* _Problem details_
Pictures stay out of the copy; set down each line of the listing below exactly.

* _Data excerpt_
########

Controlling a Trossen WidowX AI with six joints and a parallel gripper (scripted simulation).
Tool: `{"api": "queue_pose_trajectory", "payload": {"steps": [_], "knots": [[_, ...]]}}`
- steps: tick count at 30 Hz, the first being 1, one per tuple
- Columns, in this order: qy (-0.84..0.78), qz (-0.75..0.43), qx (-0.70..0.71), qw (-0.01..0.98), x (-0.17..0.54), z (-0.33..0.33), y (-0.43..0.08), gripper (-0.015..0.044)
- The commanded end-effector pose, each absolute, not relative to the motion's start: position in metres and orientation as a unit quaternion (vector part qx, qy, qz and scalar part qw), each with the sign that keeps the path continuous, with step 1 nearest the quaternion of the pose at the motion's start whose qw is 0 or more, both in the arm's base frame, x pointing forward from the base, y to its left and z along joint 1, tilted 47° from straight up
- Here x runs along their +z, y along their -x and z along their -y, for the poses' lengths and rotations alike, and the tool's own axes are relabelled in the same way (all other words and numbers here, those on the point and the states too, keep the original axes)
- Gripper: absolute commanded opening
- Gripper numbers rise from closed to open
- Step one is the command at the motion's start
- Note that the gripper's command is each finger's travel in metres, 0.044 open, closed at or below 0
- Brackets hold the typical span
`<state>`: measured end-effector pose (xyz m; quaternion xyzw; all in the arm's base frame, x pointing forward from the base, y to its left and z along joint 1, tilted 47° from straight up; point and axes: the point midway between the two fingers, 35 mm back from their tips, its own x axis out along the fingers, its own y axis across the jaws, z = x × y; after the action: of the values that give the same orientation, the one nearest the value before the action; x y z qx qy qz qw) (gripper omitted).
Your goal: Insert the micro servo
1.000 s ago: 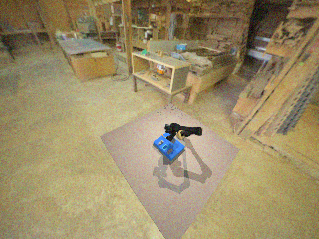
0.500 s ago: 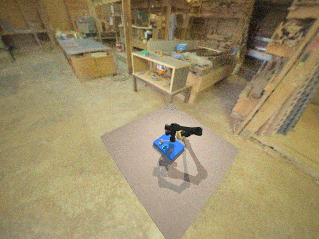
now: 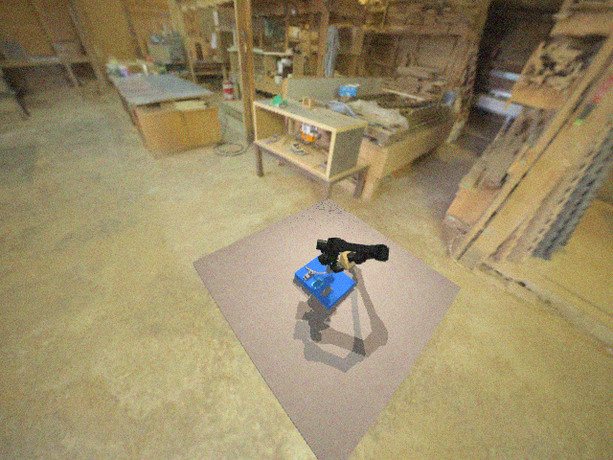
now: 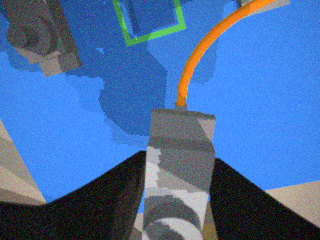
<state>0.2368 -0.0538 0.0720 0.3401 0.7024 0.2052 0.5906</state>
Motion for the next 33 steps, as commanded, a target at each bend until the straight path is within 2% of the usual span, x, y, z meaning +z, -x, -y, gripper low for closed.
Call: {"api": "queue_pose_trajectory", "payload": {"steps": [1, 8, 15, 33], "knots": [[-0.304, -0.687, 0.250, 0.611, 0.073, 0.054, -0.237, 0.0000], [-0.236, -0.656, 0.323, 0.641, 0.073, 0.054, -0.237, 0.0000], [-0.234, -0.655, 0.325, 0.641, 0.073, 0.053, -0.241, 0.0000], [-0.233, -0.653, 0.325, 0.642, 0.076, 0.044, -0.309, 0.0000]]}}
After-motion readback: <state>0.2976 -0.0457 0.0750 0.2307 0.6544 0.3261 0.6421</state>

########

* _Task response_
Controlling a Trossen WidowX AI with six joints and a parallel gripper (scripted simulation).
Tool: `{"api": "queue_pose_trajectory", "payload": {"steps": [_], "knots": [[_, ...]]}}`
- steps: tick count at 30 Hz, the first being 1, one per tuple
- Columns, in this order: qy (-0.84..0.78), qz (-0.75..0.43), qx (-0.70..0.71), qw (-0.01..0.98), x (-0.17..0.54), z (-0.33..0.33), y (-0.43..0.08), gripper (-0.015..0.044)
- The commanded end-effector pose, each absolute, not relative to the motion's start: position in metres and orientation as a unit quaternion (vector part qx, qy, qz and scalar part qw), each with the sign that keeps the path continuous, with step 1 nearest the quaternion of the pose at the motion's start whose qw is 0 or more, both in the arm's base frame, x pointing forward from the base, y to its left and z along joint 1, tilted 47° from straight up
- Here x runs along their +z, y along their -x and z along their -y, for the poses' lengths and rotations alike, and the tool's own axes are relabelled in the same way (all other words and numbers here, those on the point and the states too, keep the original axes)
- Gripper: absolute commanded opening
- Gripper numbers rise from closed to open
- Step one is the command at the motion's start
- Note that the gripper's command is each finger's travel in metres, 0.044 open, closed at or below 0
- Brackets hold the typical span
`<state>`: measured end-effector pose (xyz m; quaternion xyzw; all in the arm's base frame, x pointing forward from the base, y to its left and z along joint 1, tilted 47° from straight up; point and axes: the point midway between the two fingers, 35 mm back from their tips, its own x axis out along the fingers, its own y axis across the jaws, z = x × y; after the action: of the values that give the same orientation, the one nearest the value before the action; x y z qx qy qz qw) (gripper omitted).
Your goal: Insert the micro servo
1.000 s ago: 
0.500 s ago: 
now: 
now: 
<state>0.2368 -0.0538 0.0720 0.3401 0.7024 0.2052 0.5906</state>
Motion for the next 33 steps, as commanded, a target at each bend until the straight path is within 2% of the usual span, x, y, z meaning +z, -x, -y, gripper low for closed.
Call: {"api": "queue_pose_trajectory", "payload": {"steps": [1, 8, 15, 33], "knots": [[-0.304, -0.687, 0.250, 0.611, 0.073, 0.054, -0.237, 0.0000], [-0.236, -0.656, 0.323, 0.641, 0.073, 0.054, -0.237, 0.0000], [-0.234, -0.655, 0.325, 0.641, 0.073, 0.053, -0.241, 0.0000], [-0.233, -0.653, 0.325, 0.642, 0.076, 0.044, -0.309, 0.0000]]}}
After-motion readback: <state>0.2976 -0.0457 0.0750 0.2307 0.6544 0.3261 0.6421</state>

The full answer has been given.